Where do Estonian students learn about money and finances?
Test results in financial literacy strongly correlate with scores in Mathematics and Reading literacy (0,87 and 0,83) in all countries. 68,3 % of Estonian students claim that they learn about financial topics in their Math lessons. Students who have learned about financial matters from Math lessons, score the highest in financial literacy test.
The main source of information about money matters come from the family. 95% of students claim that that is where they have learned about financial issues. Next most important source for information is the internet (83%), followed by teachers (51%).
Although family pays a crucial role in teaching about money matters, Estonian parents are not too keen to talk about this topic with their children. Around 40% of parents never discuss their family budget or financial news with their kids. They might take up the topic about savings and plans to make a bigger purchase. It is interesting that frequent discussions on the money matters result in lower test scores in Estonia.
87% of Estonian students say that they have the freedom to decide how they spend their money. However, 64% of students have to ask for permission from their parents before making a bigger purchase. 82% say that they are responsible for their own money. Independence and confidence in money matters result in better test results. Students who can manage their finances confidently score 51 points higher than those who cannot do so. That way personal experience plays a positive role in mastering financial skills.

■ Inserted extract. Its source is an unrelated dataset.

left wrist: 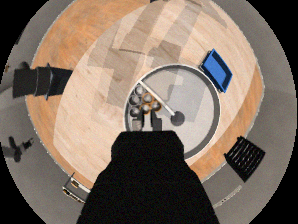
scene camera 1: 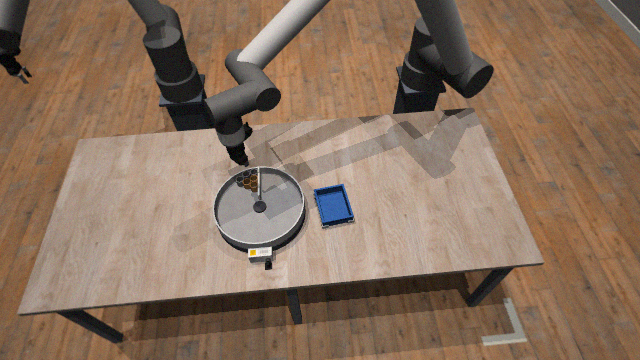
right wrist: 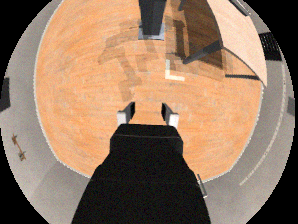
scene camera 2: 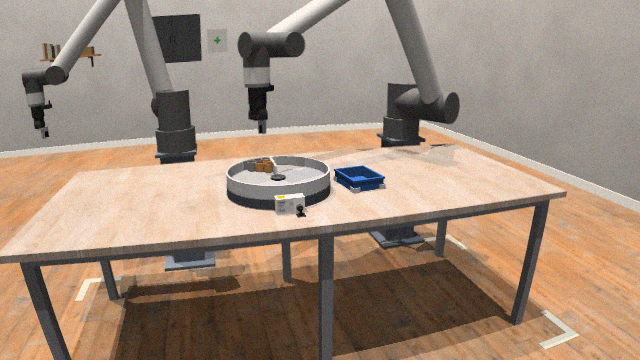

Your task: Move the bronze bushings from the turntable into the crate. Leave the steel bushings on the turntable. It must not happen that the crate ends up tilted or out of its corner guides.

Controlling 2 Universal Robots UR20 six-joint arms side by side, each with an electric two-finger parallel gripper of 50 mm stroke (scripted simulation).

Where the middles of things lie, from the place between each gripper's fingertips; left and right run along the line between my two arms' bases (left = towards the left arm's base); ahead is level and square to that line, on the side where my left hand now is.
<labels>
Right now the turntable (scene camera 1: 240,214) is 13 cm ahead of my left hand, 5 cm to the left of it and 18 cm below it. From my left hand the other things lie so: blue crate (scene camera 1: 334,207) 12 cm ahead, 39 cm to the left, 21 cm below.
</labels>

Where do young people get money from? For Estonian students the main source of income is in the form of gifts from their family and friends. 88% of students get money that way. Also, Estonian parents seem to be giving pocket money generously without asking anything in return. 77% of young people get money without a need to do chores or work in return (OECD mean 48%). Around 51% of students report that they have a job outside school lessons. The best test results are for students who get money as gifts or just get pocket money from parents. Apparently working additional hours leave less time to devote to studies.

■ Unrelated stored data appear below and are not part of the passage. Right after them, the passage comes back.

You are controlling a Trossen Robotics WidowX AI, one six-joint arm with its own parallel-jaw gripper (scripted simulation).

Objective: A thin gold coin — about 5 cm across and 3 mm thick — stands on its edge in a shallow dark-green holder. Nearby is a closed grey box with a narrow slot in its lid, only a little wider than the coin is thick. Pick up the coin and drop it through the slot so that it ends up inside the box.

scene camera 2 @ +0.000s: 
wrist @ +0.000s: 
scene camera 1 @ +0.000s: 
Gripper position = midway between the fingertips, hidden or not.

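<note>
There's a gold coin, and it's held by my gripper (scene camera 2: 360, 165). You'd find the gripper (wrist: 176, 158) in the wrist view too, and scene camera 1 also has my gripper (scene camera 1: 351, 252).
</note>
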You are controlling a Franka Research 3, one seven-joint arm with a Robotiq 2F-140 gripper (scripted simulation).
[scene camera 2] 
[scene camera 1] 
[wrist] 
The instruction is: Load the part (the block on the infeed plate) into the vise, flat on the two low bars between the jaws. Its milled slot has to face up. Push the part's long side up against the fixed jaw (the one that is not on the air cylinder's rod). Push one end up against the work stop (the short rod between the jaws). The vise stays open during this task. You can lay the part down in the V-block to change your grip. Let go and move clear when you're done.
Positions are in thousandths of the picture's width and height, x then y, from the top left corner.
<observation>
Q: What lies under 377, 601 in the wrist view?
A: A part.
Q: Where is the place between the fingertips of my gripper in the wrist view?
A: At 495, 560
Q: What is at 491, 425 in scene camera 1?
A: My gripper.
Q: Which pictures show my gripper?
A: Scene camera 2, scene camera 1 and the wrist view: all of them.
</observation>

Considerable share, 64% of Estonian students, say that they have bought something which has been more expensive than initially planned over the past 12 months.

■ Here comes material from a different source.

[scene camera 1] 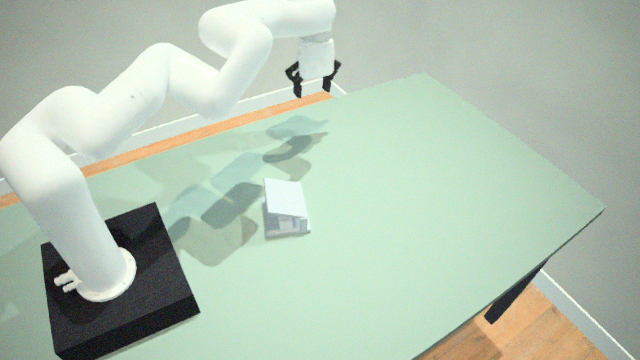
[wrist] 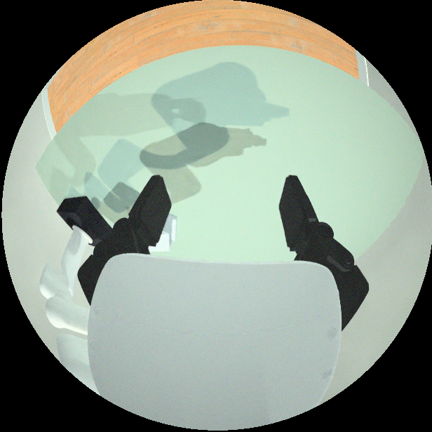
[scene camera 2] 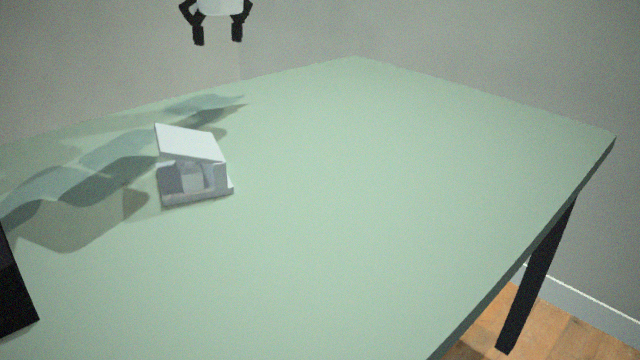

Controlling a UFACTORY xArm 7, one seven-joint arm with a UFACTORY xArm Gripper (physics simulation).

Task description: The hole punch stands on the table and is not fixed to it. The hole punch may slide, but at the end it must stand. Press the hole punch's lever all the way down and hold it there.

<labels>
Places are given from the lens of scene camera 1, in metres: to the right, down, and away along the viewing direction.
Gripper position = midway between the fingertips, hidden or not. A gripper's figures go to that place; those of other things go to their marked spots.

Young people are active users of financial products. Between 2012 and 2018 there has been a substantial increase of students using a bank card. If in 2012 there were only 29% of students holding one, then in 2018 there were 75% of students using bank cards. 75% claim to buy things over internet and 40% use mobile applications for doing so. Students are confident in checking the balance of their bank account and seem confident in performing those operations.
In conclusion, Estonian students show excellent results in the PISA 2018 financial literacy assessment, which means they have a good understanding how so solve financial problems presented to them in a test form. The big challenge now is to apply the knowledge and skills in financial behaviour so that it would foster financial wellbeing in their lives in the future.
Implementation of PISA 2018 financial literacy assessment in Estonia was a joint effort by Ministry of Education and Research, Ministry of Finance and Foundation Innove.